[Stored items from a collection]
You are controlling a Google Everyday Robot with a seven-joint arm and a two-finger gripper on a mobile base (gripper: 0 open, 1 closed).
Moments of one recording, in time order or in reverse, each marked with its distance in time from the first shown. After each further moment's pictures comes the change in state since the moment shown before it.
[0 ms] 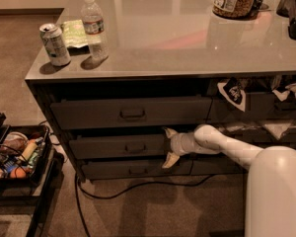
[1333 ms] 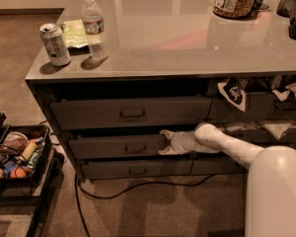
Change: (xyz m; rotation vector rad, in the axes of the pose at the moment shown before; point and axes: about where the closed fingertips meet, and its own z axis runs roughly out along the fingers) arm -0.001 -0.003 -0.002 0.000 0.000 0.000
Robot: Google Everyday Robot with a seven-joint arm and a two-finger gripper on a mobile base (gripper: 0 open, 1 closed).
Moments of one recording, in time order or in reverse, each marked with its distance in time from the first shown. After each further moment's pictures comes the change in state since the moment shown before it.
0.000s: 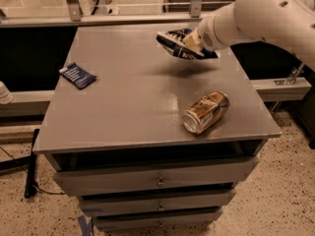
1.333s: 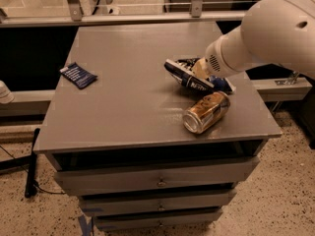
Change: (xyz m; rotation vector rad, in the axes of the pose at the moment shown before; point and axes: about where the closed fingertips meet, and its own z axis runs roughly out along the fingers) arm 0.071 0.050 -0.062 0.018 0.212 0.205
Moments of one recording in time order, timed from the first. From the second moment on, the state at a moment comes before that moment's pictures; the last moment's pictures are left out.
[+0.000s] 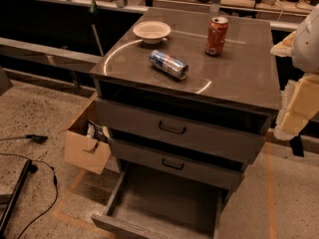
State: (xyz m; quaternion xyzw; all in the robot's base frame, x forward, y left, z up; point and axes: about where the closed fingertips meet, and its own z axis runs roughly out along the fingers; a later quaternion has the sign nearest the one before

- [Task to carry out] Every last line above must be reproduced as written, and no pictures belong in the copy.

- [Answer space]
You are controlling a Google Everyday Robot with a seven-joint arm and a two-finger gripper on a mobile base (gripper: 0 open, 1 closed).
Moments of one recording, in time order or in reverse, each marked with its distance in time from the first shown. After each further moment's pictures comes the change in state since the moment shown before it.
[0 ms] 
[1333 ms] 
Change: (xyz m; rotation vector rad, in the axes of the pose at the moment shown before; point and axes: about where the closed fingertips meet, and its own z axis runs roughly out along the fingers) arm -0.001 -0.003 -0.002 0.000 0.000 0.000
Robot: Google Everyday Robot with a seven-joint arm and a two-finger gripper on a mobile base (gripper: 0 open, 1 closed).
Moments of one recording, in time order or in reverse, each marked with its distance in time from the first shown. After each further moment's pictures comes the change in state since the moment shown before it.
0.000s: 
1.333s: 
Change: (xyz m; rotation vector rad, in the axes of the pose at the moment shown before; point and axes: about where the closed fingertips meet, and its own z axis runs roughly out along the fingers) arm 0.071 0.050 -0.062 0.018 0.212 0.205
Moments of one recording in time order, timed from the first. From the second moment on, the state at a moment comes before that moment's pictures; the last moment's pictures are left out.
[+0.000s] 
State: (xyz m; quaternion xyzw; all in the robot's base frame, x forward, y left, z up; point and axes: about where the closed fingertips meet, and its own z axis runs roughly out along the fingers; a later quaternion has the sign nearest the one before

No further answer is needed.